Biomolecular condensates are membraneless subcellular structures, which form via liquid–liquid phase separation. By creating a unique biochemical environment — involving specific concentration and/or exclusion of cellular components — biomolecular condensation offers a means to regulate cellular processes as diverse as signalling and gene expression. Changes in condensate properties have also been associated with various human pathologies, including cancer and degenerative diseases. A study from Young and colleagues now shows that chemical compounds can also undergo partitioning into condensates, affecting their activity in cells.

The authors hypothesized that small-molecule drugs could associate with condensates that contain their molecular targets. They focused on anti-cancer compounds and their partitioning into several nuclear condensates that have been associated with gene regulation and RNA processing. These condensates were reconstituted in vitro using individual recombinant proteins, previously shown to phase separate in vitro and to serve as scaffolds for condensate formation.

Credit: Helen Davies/Alamy Stock Photo

The in vitro reconstituted condensates did not generally accumulate small-molecule compounds, such as fluorescent dyes. However, they could concentrate various anti-cancer drugs, including the DNA-interacting compounds cisplatin and mitoxantrone, as well as tamoxifen, THZ1 and JQ1, which are compounds targeting transcription regulators. This partitioning occurred even in the absence of the drug targets in the condensate. Although different drugs exhibited variable capacity to partition into the condensates, they all showed high enrichment in condensates of the transcription regulator MED1, formation of which has been associated with gene activation by super-enhancers — large clusters of enhancers, which have been associated with oncogenesis.

Incorporation of DNA together with cisplatin into reconstituted MED1 condensates led to robust DNA modification by platination. Consistently, in a colon cancer cell line, platinated DNA frequently co-localized with MED1 condensates, suggesting that cisplatin partitioning to condensates promotes the activity of the drug.

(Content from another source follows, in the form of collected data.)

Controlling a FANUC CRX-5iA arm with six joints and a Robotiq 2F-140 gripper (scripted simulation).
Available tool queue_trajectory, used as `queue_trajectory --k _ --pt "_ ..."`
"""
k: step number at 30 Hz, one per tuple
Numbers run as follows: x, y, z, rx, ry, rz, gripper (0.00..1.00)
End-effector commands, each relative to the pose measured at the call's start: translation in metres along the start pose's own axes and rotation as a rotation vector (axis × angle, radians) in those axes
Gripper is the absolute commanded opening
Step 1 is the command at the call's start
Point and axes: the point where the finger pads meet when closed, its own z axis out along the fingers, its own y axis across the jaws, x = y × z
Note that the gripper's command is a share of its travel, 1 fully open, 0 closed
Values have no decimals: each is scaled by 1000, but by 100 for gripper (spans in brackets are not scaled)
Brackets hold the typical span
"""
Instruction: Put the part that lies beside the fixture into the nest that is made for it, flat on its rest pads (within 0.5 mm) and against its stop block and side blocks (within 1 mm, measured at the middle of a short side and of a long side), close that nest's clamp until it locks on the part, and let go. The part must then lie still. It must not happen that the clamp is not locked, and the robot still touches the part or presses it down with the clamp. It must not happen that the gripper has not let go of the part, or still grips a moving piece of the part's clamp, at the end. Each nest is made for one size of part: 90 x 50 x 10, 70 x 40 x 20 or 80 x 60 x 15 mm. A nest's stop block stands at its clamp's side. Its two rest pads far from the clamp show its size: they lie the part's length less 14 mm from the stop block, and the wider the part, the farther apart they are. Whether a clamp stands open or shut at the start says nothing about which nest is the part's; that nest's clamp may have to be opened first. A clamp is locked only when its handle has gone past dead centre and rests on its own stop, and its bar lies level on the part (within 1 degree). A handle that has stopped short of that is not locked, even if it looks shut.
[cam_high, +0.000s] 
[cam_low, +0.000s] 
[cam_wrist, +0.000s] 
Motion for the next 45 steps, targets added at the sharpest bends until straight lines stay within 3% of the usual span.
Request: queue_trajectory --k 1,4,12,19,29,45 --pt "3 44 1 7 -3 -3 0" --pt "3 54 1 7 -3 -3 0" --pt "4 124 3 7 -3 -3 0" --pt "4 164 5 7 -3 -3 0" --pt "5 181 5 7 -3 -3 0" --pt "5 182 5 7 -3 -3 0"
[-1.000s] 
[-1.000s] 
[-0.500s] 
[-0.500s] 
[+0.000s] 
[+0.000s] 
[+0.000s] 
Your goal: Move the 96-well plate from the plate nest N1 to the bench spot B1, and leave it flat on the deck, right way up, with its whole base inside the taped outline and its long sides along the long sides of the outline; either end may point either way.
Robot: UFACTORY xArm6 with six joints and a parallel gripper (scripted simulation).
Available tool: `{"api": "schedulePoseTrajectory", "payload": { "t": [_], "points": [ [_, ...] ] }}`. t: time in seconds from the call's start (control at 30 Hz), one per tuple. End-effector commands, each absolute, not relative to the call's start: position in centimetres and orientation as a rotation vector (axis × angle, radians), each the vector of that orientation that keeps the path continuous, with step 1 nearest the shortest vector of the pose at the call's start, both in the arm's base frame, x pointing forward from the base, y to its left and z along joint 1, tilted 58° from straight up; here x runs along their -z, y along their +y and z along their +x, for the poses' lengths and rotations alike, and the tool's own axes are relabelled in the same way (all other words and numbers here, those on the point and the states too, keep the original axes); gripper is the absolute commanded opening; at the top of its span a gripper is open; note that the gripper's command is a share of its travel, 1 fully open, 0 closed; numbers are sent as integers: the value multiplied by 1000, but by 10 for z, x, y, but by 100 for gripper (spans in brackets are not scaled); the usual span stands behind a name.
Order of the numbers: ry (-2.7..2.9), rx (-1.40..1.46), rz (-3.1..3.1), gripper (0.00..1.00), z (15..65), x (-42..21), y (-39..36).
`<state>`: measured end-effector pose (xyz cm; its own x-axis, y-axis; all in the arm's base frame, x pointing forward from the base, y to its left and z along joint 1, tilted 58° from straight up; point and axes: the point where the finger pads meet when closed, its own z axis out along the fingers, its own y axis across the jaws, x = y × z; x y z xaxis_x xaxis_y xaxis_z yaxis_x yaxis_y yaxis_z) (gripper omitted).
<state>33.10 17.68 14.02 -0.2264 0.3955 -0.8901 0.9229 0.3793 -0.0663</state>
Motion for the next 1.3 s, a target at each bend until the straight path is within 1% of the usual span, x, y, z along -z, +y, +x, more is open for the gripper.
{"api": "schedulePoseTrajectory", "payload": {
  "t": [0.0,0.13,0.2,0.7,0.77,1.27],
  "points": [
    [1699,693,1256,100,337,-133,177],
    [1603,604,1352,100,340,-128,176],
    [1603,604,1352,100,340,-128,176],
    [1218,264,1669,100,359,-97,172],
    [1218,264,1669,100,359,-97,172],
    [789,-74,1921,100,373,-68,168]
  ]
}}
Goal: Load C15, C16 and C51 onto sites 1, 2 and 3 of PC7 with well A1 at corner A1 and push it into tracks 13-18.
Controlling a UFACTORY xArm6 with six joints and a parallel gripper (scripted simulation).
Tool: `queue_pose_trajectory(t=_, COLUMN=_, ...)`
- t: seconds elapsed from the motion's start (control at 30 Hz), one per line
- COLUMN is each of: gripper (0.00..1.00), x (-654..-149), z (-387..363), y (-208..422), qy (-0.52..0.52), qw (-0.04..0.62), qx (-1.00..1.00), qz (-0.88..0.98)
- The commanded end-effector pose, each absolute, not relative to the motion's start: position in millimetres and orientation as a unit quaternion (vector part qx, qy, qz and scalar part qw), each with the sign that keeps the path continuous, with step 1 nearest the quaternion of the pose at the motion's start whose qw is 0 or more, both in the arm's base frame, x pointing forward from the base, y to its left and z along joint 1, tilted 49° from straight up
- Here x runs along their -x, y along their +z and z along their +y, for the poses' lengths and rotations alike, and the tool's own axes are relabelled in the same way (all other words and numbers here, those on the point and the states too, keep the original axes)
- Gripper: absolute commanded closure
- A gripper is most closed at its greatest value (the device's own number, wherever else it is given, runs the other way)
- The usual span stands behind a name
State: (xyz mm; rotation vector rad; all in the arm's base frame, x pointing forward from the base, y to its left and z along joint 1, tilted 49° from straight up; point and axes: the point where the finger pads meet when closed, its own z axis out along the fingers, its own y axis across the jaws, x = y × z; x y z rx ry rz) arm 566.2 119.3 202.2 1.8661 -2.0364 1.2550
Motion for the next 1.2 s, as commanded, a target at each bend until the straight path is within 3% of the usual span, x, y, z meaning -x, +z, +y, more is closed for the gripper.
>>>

Interestingly, reconstituted MED1 condensates gradually dissolved in the presence of cisplatin, and prolonged treatment of colon cancer cells with cisplatin led to the loss of MED1 from super-enhancers. These data indicate that cisplatin exerts its anti-neoplastic activity by partitioning into super-enhancer-associated biomolecular condensates and causing their dissolution. Because various cancers rely on super-enhancer-mediated oncogene expression, this association of cisplatin with condensates and their subsequent dissolution could explain the efficacy of this general DNA-modifying compound in cancer therapy.

It has been previously shown by the group that reconstituted MED1 condensates also concentrate the oestrogen receptor. Interestingly, addition of tamoxifen — which is used as an anti-oestrogen compound in cancer therapy — led to eviction of oestrogen receptor from these reconstituted condensates. Notably, tamoxifen resistance is often associated with MED1 overexpression. The authors observed that in tamoxifen-resistant breast cancer cells, the volume of MED1-positive condensates was increased compared with tamoxifen-sensitive cells, and this increase could be recapitulated in vitro by augmenting MED1 concentration. Furthermore, in vitro, the efficacy of tamoxifen in evicting oestrogen receptor was considerably reduced in larger MED1 condensates, which correlated with decreased concentration of tamoxifen in these condensates. These data suggest that condensate enlargement dilutes tamoxifen, thereby reducing its drug activity. Thus, cancer-associated changes in condensate volume can influence the concentration and activity of anti-cancer drugs that partition into them and may represent a mechanism underlying drug resistance.

cisplatin partitioning to condensates promotes the activity of the drug

In summary, small-molecule drugs can partition into biomolecular condensates. This partitioning may represent a mechanism of drug activity, while changes to condensate properties may modulate the therapeutic outcome of condensate-associating compounds. Integration of these findings into drug discovery and screening platforms could improve efficacy of drug development.